[Theodore Roosevelt by Theodore Roosevelt]@TWC D-Link bookTheodore Roosevelt CHAPTER XII 24/62
The good men who were willing to go with us but had conservative misgivings about the ultra-radicals would not accept a good amendment if one of the latter proposed it; and the radicals would not accept their own amendment if one of the conservatives proposed it. Each side got so wrought up as to be utterly unable to get matters into proper perspective; each prepared to stand on unimportant trifles; each announced with hysterical emphasis--the reformers just as hysterically as the reactionaries--that the decision as regards each unimportant trifle determined the worth or worthlessness of the measure.
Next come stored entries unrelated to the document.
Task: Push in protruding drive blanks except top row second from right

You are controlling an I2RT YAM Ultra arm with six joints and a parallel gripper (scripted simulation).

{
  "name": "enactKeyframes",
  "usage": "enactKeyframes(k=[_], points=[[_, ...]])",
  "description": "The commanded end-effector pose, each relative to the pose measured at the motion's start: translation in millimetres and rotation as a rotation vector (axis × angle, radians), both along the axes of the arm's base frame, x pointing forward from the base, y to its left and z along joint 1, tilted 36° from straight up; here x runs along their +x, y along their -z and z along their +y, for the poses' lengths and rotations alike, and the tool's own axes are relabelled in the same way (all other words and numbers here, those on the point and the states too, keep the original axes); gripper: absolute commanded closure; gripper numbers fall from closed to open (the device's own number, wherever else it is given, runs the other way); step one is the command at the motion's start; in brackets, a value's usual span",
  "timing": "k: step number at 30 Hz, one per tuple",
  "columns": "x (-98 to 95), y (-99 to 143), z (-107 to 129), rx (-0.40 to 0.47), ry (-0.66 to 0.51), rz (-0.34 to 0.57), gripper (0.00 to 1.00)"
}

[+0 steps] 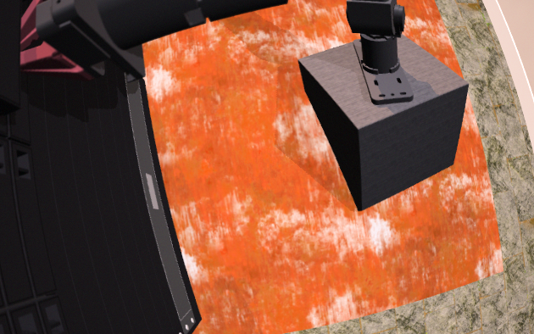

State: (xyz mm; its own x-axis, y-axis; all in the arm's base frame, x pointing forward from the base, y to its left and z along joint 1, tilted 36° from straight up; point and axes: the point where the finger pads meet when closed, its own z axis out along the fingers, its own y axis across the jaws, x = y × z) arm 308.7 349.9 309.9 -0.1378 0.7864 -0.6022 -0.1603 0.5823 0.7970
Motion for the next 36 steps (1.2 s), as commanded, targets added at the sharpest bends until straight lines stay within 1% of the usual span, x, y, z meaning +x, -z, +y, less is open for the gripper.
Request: enactKeyframes(k=[1, 22, 24, 25, 26, 27, 28, 34, 36], points=[[9.6, -17, 14, 0.038, -0.05, -0.024, 1.0], [9.5, -17, 14, 0.038, -0.05, -0.024, 1.0], [7.3, -19, 13, 0.043, -0.05, -0.028, 1.0], [3.5, -25, 10, 0.057, -0.049, -0.036, 1.0], [-9.5, -34, 11, 0.074, -0.069, -0.045, 1.0], [-14.9, -28, 9, 0.062, -0.069, -0.039, 1.0], [-22.0, -16, 5, 0.036, -0.069, -0.027, 1.0], [-71.9, -11, -11, 0.037, -0.057, -0.025, 1.0], [-85.6, -10, -15, 0.037, -0.057, -0.024, 1.0]])
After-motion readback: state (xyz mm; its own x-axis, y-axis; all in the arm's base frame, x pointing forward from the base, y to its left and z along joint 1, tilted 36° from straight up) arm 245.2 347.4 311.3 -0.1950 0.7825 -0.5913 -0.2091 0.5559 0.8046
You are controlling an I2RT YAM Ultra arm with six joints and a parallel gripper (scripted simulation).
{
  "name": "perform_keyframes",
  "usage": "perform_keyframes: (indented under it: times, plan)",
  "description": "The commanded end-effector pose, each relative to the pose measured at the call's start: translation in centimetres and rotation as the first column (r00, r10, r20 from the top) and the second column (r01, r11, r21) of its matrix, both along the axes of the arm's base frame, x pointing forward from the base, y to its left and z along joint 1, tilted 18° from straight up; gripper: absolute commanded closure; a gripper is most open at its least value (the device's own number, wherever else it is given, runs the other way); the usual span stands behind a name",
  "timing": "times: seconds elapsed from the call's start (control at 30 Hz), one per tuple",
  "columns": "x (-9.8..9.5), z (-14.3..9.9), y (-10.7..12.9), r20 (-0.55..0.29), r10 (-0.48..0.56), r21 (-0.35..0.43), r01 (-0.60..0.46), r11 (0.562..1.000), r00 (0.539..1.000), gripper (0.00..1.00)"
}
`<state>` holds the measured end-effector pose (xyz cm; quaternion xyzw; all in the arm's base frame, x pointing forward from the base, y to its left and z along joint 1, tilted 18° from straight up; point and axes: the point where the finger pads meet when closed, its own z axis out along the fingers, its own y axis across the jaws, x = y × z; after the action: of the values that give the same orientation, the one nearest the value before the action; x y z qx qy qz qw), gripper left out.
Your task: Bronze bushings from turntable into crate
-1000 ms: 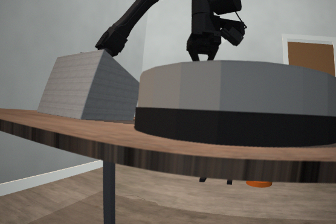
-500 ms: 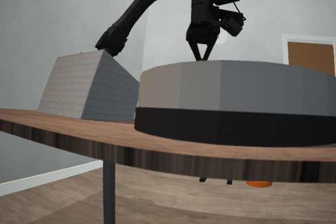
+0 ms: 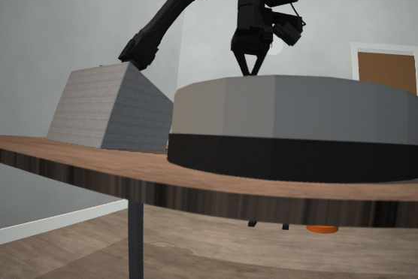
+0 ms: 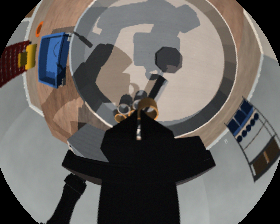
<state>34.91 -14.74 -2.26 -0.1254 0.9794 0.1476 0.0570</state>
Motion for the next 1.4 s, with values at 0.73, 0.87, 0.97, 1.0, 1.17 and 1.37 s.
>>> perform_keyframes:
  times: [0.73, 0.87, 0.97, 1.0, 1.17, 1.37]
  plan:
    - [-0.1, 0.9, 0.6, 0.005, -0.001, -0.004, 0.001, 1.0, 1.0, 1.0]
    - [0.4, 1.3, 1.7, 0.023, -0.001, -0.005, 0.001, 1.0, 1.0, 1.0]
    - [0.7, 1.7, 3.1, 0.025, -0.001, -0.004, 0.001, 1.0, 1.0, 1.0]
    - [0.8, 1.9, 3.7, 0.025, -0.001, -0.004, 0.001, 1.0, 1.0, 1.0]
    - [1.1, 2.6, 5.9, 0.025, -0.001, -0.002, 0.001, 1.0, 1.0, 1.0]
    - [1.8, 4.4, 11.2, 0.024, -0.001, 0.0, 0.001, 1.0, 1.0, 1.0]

Gradually we secured a measurable return to sane appreciation of the essentials. Finally both sides reluctantly agreed to accept the so-called Allison amendment which did not, as a matter of fact, work any change in the bill at all.
The amendment was drawn by Attorney-General Moody after consultation with the Inter-State Commerce Commission, and was forwarded by me to Senator Dolliver; it was accepted, and the bill became law. Thanks to this law and to the way in which the Inter-State Commerce Commission was backed by the Administration, the Commission, under men like Prouty, Lane, and Clark, became a most powerful force for good. Some of the good that we had accomplished was undone after the close of my Administration by the unfortunate law creating a Commerce Court; but the major part of the immense advance we had made remained.
There was one point on which I insisted, and upon which it is necessary always to insist.
The Commission cannot do permanent good unless it does justice to the corporations precisely as it exacts justice from them.